### DIRECTIONS FOR THIS TASK
The expected output is the line holding "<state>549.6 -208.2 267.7" plus every line after it through the end of the listing, copied exactly.

======== INPUT DATA

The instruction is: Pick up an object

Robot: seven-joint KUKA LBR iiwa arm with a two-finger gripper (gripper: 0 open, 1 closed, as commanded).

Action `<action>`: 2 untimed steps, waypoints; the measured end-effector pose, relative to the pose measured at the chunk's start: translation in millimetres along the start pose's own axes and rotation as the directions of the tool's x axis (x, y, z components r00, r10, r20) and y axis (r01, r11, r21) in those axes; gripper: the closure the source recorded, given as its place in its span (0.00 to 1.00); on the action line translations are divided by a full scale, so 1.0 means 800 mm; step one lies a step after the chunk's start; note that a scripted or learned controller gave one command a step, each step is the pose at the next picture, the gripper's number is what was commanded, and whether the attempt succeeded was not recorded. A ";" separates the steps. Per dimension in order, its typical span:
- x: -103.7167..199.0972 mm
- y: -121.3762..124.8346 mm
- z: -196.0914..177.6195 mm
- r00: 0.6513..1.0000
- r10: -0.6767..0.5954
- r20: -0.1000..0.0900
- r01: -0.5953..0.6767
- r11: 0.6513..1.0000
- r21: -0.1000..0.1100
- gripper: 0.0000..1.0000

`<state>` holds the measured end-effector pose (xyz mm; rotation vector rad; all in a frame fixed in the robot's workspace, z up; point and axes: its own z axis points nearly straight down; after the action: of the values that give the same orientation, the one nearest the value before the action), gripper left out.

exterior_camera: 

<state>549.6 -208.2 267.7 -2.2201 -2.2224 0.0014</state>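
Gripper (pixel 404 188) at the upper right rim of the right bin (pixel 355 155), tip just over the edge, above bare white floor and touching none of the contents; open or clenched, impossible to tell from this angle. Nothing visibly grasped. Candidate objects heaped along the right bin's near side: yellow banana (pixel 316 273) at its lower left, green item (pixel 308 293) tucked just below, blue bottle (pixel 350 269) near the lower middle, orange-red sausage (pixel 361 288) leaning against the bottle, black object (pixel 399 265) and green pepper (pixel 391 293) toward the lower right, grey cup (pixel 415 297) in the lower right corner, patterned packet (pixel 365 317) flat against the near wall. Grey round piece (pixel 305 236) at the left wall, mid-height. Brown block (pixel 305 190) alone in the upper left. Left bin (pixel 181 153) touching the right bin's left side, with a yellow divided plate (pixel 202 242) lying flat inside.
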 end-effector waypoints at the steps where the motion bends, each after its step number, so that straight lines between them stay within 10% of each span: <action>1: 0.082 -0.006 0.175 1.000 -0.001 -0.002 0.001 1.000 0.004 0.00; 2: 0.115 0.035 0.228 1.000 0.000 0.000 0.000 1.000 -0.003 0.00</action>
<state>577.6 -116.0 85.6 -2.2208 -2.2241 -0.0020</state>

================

### OUTPUT
<state>549.6 -208.2 267.7 -2.2201 -2.2224 0.0014</state>
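Gripper (pixel 404 188) at the upper right rim of the right bin (pixel 355 155), tip just over the edge, above bare white floor and touching none of the contents; open or clenched, impossible to tell from this angle. Nothing visibly grasped. Candidate objects heaped along the right bin's near side: yellow banana (pixel 316 273) at its lower left, green item (pixel 308 293) tucked just below, blue bottle (pixel 350 269) near the lower middle, orange-red sausage (pixel 361 288) leaning against the bottle, black object (pixel 399 265) and green pepper (pixel 391 293) toward the lower right, grey cup (pixel 415 297) in the lower right corner, patterned packet (pixel 365 317) flat against the near wall. Grey round piece (pixel 305 236) at the left wall, mid-height. Brown block (pixel 305 190) alone in the upper left. Left bin (pixel 181 153) touching the right bin's left side, with a yellow divided plate (pixel 202 242) lying flat inside.
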 end-effector waypoints at the steps where the motion bends, each after its step number, so that straight lines between them stay within 10% of each span: <action>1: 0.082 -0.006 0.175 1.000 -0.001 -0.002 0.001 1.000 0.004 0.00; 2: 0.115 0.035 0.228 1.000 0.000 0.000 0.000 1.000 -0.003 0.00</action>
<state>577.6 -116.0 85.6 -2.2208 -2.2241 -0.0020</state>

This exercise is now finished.